Unable to win support in the Senate for their misguided policies, fossil fuel allies in the House have resorted to trying to use the debt limit to pass their massive giveaway to oil and gas companies. Late on Wednesday, the House narrowly passed H.R.2811 which would lift the debt limit, avoiding the economic catastrophe that would ensue if the U.S. defaults on its debt payments, but it also includes a slew of unrelated priorities on various energy and natural resource topics. Most of these provisions are recycled from H.R.1, the House leadership's marquee energy package which passed the House earlier this spring and went nowhere in the Senate.
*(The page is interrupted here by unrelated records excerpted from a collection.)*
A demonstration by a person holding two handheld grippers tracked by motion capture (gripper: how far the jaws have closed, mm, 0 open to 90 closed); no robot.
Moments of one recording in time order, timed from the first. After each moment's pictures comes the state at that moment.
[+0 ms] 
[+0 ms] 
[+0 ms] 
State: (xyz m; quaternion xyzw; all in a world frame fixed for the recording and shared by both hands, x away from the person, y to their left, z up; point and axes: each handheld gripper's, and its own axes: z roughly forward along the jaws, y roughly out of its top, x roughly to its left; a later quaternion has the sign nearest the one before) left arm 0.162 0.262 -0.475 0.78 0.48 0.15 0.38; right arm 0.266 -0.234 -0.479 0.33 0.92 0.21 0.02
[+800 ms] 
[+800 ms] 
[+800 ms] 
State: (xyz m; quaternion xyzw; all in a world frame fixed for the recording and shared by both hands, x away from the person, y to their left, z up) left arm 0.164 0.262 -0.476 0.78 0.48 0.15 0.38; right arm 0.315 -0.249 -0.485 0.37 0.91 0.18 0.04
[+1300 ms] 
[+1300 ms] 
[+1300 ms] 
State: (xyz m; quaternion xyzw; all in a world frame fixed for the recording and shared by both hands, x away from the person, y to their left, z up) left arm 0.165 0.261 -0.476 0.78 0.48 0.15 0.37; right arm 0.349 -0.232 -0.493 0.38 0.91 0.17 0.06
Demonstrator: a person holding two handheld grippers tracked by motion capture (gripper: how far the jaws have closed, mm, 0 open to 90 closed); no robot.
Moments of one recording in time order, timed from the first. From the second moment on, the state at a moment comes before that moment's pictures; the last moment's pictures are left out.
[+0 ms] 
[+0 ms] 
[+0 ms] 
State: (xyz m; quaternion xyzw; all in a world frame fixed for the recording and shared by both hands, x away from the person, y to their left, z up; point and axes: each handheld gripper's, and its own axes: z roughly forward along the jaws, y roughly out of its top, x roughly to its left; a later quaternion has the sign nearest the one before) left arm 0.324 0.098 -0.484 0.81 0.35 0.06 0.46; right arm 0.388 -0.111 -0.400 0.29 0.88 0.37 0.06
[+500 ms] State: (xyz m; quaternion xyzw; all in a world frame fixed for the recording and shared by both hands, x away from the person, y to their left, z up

Among other things, H.R.2811 (like H.R.1 before it) once again tries to reverse many of the Inflation Reduction Act’s reforms to the onshore oil and gas leasing program: the bill would return royalty rates, minimum bids, and rental rates to the outdated rates that were put in place in 1920; eliminate the fees companies pay to nominate land for leasing; restore noncompetitive leasing, letting companies lock up public land for just $1.50 an acre; and impose a per-page fee for exercising the right to protest lease sales. The bill would also require quarterly lease sales to be held in a variety of states, including several Western states, and remove the Interior Secretary's authority to determine which lands are eligible for oil and gas leasing. This provision would pave the way for companies—or anyone—to lock up public lands by nominating and leasing parcels regardless of their oil and gas production potential or any other values and uses of the land
Like H.R.1 before it, H.R.2811 is almost certain to die immediately in the Senate, and President Joe Biden has said he will veto it if it gets to his desk. Unlike the death of H.R.1, however, failure to increase the debt limit will have drastic impacts for the American economy. Tying the debt limit to unpopular and unpassable policies demonstrates that fossil fuel allies in the House care only about giveaways to oil and gas companies and are unserious about legislating in the best interests of the American people.